To read how we went about modelling the 2018 Brownlow, read this.
Place | Price |
---|---|
1 | $2000 |
2 | $1000 |
3 | $750 |
4 | $500 |
5 | $250 |
6-10 | $100 |
Total | $5100 |
To submit your model, email your final submission to datathon@betfair.com.au by 5.59pm AEST on 23 September 2019. Please rename the CSV to what you would like to call your model (this could be displayed on a leaderboard). Note that you don't need to email your code, just your predictions in the format that we have specified in the ‘Betfair Brownlow Datathon Submission.csv’. Any submissions that are not in the correct format will not be accepted.
Submissions should include a prediction for the number of votes each player will receive. We will assume a prediction of votes for any missing values and Mean Squared Error will be calculated accordingly. Please ensure player names are in the specified format, otherwise we will be unable to find you prediction and, once again, we will assume a prediction of 0 votes.
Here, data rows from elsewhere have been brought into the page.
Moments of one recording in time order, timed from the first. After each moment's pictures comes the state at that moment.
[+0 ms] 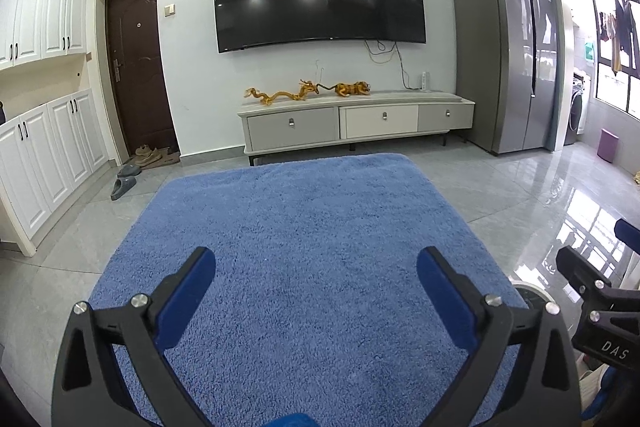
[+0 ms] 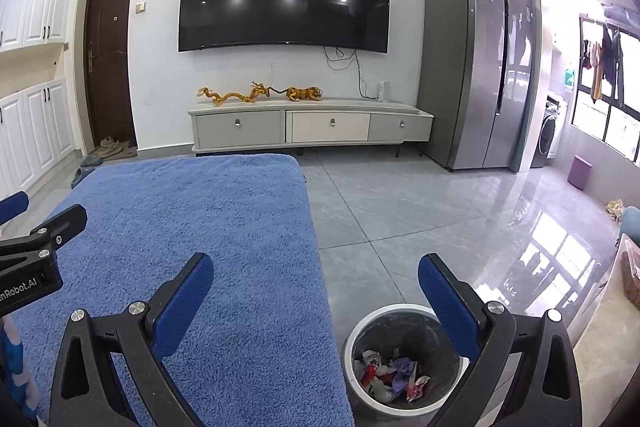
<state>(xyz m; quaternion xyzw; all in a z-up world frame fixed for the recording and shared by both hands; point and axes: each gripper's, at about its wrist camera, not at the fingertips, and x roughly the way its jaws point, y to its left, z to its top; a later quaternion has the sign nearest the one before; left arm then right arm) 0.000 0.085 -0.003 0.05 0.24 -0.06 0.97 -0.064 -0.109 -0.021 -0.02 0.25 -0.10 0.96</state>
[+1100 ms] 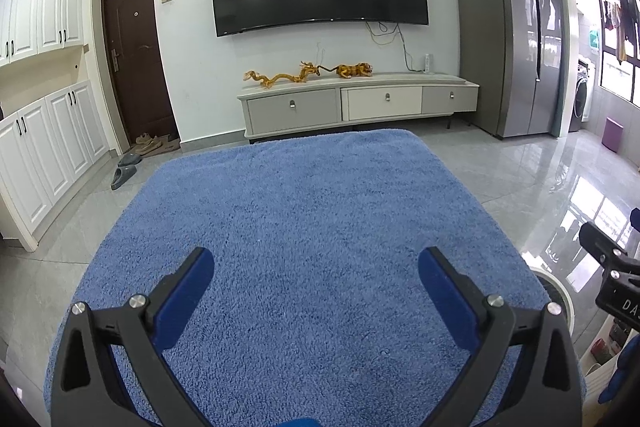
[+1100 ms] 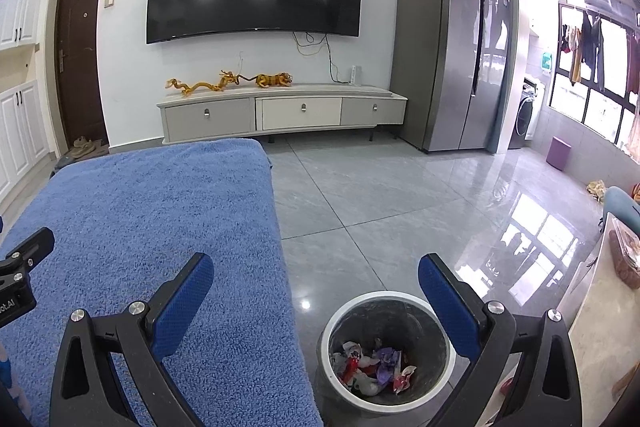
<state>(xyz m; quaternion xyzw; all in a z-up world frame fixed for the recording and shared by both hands) 0.018 0.079 -0.031 0.06 0.27 -0.05 0.96 -0.051 -0.138 -0.041 0.00 0.27 -0.15 0.95</state>
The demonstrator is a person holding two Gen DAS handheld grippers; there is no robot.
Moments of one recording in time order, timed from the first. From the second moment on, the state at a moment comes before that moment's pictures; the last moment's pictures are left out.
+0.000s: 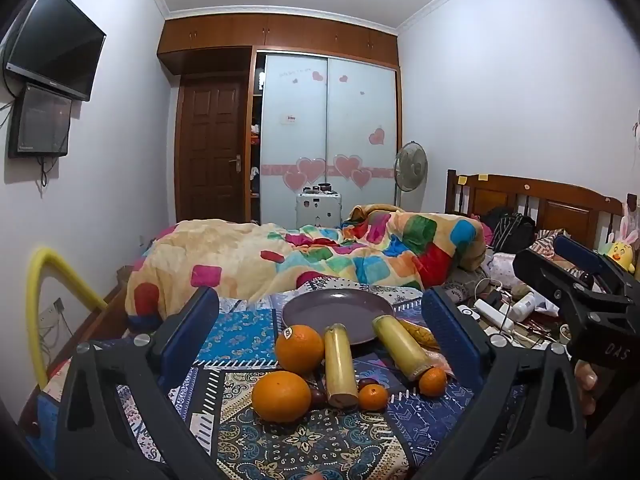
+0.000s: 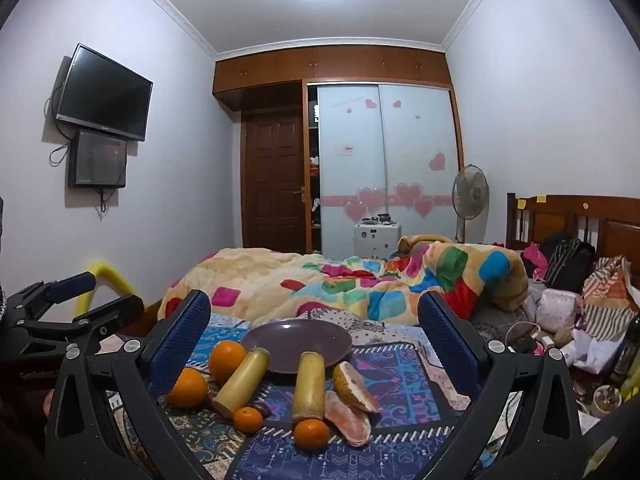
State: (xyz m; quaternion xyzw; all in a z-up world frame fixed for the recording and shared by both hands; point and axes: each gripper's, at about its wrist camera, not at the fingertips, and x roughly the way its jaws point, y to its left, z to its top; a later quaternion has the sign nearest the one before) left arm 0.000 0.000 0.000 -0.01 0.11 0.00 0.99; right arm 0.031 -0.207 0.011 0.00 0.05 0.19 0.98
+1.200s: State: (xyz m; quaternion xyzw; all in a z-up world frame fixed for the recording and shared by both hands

Here is an example of what a submission would have looked like for a sample of 25 players in the 2018 season...
PLAYER | PREDICTION |
---|---|
T Mitchell | 35.484614 |
M Gawn | 21.544278 |
D Martin | 20.444488 |
B Grundy | 19.543511 |
C Oliver | 19.009628 |
J Macrae | 18.931594 |
P Dangerfield | 18.621242 |
D Beams | 17.621222 |
E Yeo | 16.015638 |
L Neale | 15.495083 |
A Gaff | 15.165629 |
D Heppell | 15.083797 |
J Selwood | 14.989096 |
S Sidebottom | 14.863136 |
N Fyfe | 14.692243 |
J Kennedy | 14.404489 |
Z Merrett | 13.632131 |
M Crouch | 13.503858 |
R Laird | 13.274869 |
P Cripps | 13.240568 |
G Ablett | 13.01895 |
L Franklin | 12.792476 |
J Lloyd | 12.174224 |
J Kelly | 11.982157 |
C Ward | 11.892443 |
And here is how this sample would have been scored...
PLAYER | PREDICTION | ACTUAL | SE |
---|---|---|---|
T Mitchell | 35.484614 | 28 | 56.01944673 |
M Gawn | 21.544278 | 20 | 2.384794541 |
D Martin | 20.444488 | 19 | 2.086545582 |
B Grundy | 19.543511 | 17 | 6.469448207 |
C Oliver | 19.009628 | 13 | 36.1156287 |
J Macrae | 18.931594 | 14 | 24.32061938 |
P Dangerfield | 18.621242 | 17 | 2.628425623 |
D Beams | 17.621222 | 18 | 0.143472773 |
E Yeo | 16.015638 | 15 | 1.031520547 |
L Neale | 15.495083 | 11 | 20.20577118 |
A Gaff | 15.165629 | 16 | 0.696174966 |
D Heppell | 15.083797 | 13 | 4.342209937 |
J Selwood | 14.989096 | 14 | 0.978310897 |
S Sidebottom | 14.863136 | 24 | 83.48228375 |
N Fyfe | 14.692243 | 16 | 1.710228371 |
J Kennedy | 14.404489 | 4 | 108.2533914 |
Z Merrett | 13.632131 | 10 | 13.1923756 |
M Crouch | 13.503858 | 8 | 30.29245288 |
R Laird | 13.274869 | 19 | 32.77712497 |
P Cripps | 13.240568 | 20 | 45.68992096 |
G Ablett | 13.01895 | 14 | 0.962459103 |
L Franklin | 12.792476 | 16 | 10.28821021 |
J Lloyd | 12.174224 | 6 | 38.121042 |
J Kelly | 11.982157 | 10 | 3.928946373 |
C Ward | 11.892443 | 13 | 1.226682508 |
- | - | - | - |
MSE | - | - | 21.09389949 |
If you are happy to read through the Python tutorials on Github, but not run the code yourself, you can click here. If you are keen to try and run the code yourself and try different things out, you will need to install the following:
Python Jupyter Notebook (Installed through the Anaconda Distribution) If you don't already have Python installed, we advise you to install it through Anaconda. This also installs Jupyter and is super convenient.
Note that whilst predictions are fun and rewarding to create, we can't promise that your betting strategy will be profitable. If implementing your own strategies please gamble responsibly and note that you are responsible for any winnings/losses incurred.
- some of the players are missing. i.e. there is only one listing of A Brayshaw, when there should be two Brayshaws.
Player names are in the format {firstname initial}{surname} as some small merging of datasets was required to create the dataset for this competition. This means some players with identical names are not uniquely identifed. Don't worry about providing a submission for these players; you can provide a prediction or no prediction at all and you will not be penalised as we will have to exclude these players from scoring. However, do not make changes to the submission file to try and distinguish between these players.